Smaller sessions give you more scope to insert career education into underutilised time in the timetable.

I had a conversation recently with a Principal who was excited about their new career program – students were going to receive career education for one semester in Year 10, and they would have around 40 minutes a week for this content. All up, this would give them about 13 hours in total.

This amount of time spent on career education is actually pretty close to the average – a report compiled for the Victorian Government a few years back found that the median school provides around 2 hours of career education per student per year, and the vast majority of this (82%) takes place in Year 10 to 12.

Overall, Australian students spend around 1000 hours per year in the classroom, so two hours of career education equates to 0.2% of all time spent learning.

Two hours of career education is around 0.2% of all time spent learning…

I’m just going to leave that there – sure, it’s not in the curriculum, but I would argue that career education is pretty relevant to preparing young people for their lives (which is, after all, the whole point of education).

Putting aside how I feel about the amount of career education we provide to students, let’s talk for a minute about the impact of loading the vast majority of career education into one block unit quite late in the school journey.

By this point (Year 10 – around 15 years old) a good number of students will either have found part time work, or participated in some way in the work force through work experience or volunteering. They may already have a resume, and they may have experience with an interview process. They may also have to have gone through an induction process, learnt about OH&S, and managed their pay and tax obligations.

But we don’t have to deliver career education in this format – we can be innovative.

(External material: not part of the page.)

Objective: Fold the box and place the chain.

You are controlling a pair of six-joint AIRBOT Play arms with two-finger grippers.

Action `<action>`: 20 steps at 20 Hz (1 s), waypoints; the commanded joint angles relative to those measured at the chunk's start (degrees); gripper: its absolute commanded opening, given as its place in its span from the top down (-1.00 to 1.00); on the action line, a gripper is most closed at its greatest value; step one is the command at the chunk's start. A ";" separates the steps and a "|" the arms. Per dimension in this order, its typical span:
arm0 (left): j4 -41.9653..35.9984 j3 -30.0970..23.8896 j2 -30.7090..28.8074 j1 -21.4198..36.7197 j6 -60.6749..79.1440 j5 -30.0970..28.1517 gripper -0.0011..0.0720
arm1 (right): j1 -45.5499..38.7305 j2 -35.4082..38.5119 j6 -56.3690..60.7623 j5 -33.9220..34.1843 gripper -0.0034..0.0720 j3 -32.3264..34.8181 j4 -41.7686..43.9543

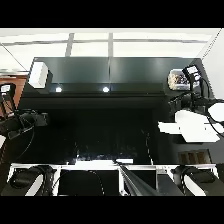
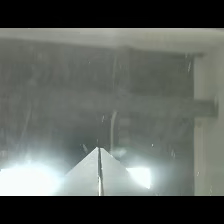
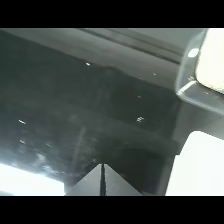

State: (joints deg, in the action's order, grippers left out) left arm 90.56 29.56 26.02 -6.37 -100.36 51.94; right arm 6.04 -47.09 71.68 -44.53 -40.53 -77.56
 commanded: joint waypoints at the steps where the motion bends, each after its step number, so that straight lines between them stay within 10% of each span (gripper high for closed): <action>1: 0.07 -0.31 0.02 0.07 0.00 -7.41 0.90 | 0.11 -0.11 -0.17 5.53 0.86 0.11 6.54; 3: 0.07 -0.63 0.44 0.07 0.00 -11.78 0.89 | -0.44 -0.92 0.42 14.49 0.77 0.13 5.31; 4: 0.04 -0.66 1.03 0.07 -0.04 -14.01 0.69 | -1.81 -2.01 3.54 19.52 0.01 0.13 4.35; 5: -0.02 -0.66 1.70 0.00 -0.04 -15.82 -0.22 | -4.00 -3.45 7.41 22.97 -1.00 0.11 3.93; 6: 0.04 -0.66 2.45 -0.02 -0.31 -16.81 -0.96 | -6.56 -4.66 8.35 24.15 -0.96 0.04 3.37; 15: 0.02 -0.61 3.91 0.04 -0.35 -17.44 -0.98 | -63.04 -16.83 19.87 13.64 -0.95 -8.81 3.15; 20: 0.04 -0.63 3.89 0.00 -0.22 -18.38 -0.98 | -76.81 -29.46 7.76 2.64 -0.95 -18.45 18.67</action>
State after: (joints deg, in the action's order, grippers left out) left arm 90.59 28.97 29.89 -6.37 -100.66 34.35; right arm -62.67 -70.02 87.09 -35.18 -53.45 -69.01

Here’s where regular, frequent, and small learning moments come in

 

Of course, I would love to see career-related learning embedded within the curriculum, but the fact that it’s not part of the official syllabus (aside from those few moments in Year 9 and 10) gives us room to be creative.

Let’s play within the bounds of a teenagers attention span, and deliver career education in short, 10 minute blocks throughout their whole educational journey instead. Let them build competency over time, and give them space to have developmentally-appropriate conversations with their teachers and families.

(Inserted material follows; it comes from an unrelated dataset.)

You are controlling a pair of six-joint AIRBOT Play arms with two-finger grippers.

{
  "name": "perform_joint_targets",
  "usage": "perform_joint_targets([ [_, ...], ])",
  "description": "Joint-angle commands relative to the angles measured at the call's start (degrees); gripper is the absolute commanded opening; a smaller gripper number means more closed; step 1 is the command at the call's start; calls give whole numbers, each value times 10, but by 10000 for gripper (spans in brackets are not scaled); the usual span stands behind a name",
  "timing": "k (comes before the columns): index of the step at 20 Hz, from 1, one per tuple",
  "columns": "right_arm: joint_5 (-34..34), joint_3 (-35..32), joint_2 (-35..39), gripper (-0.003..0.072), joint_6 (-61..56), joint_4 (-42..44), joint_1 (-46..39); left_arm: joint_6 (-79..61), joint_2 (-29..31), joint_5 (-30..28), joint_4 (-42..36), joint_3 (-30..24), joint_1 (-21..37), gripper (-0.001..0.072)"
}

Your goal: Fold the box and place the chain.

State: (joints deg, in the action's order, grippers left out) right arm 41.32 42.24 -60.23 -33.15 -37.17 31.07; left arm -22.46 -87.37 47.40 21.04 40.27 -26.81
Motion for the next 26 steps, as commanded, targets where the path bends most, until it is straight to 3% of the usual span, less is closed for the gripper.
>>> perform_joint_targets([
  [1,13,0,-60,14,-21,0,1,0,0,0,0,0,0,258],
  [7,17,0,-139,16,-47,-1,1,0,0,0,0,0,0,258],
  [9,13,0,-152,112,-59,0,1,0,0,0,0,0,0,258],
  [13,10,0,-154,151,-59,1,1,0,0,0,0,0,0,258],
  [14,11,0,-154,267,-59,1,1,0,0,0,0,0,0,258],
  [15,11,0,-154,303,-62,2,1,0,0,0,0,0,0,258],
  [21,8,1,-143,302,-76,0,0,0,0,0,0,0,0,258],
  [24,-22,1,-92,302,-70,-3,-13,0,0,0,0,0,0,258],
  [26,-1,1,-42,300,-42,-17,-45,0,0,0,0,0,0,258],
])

We designed Ponder this way, and what we’ve found is that teachers are well able to handle the conversations in this space of time across year levels.

Generally, teachers take around 5 minutes to deliver the content, then another 10 minutes for conversations (although these sometimes spill over into the next session), which means that if a student was participating in a Ponder unit each week for 6 years of high school, they would have access to around 10 hours of career education each year, or 60 hours over their entire secondary school experience.

That’s five times as much career education as they would have had with the traditional model, and it’s not been concentrated towards the end of their schooling experience.

We need to do more research to understand the longer term implications of this method of delivering career ed, but feedback we’ve received so far from schools is that when they use the Ponder Program they’ve seen an increase in the number of students applying for work experience and asking for meetings with the Careers Advisor, and they’ve also noticed that students are thinking about their careers earlier than they were before.

It’s possible that using this method can help us break through some of the issues related to block delivery of career education, and I’m excited to see where it goes.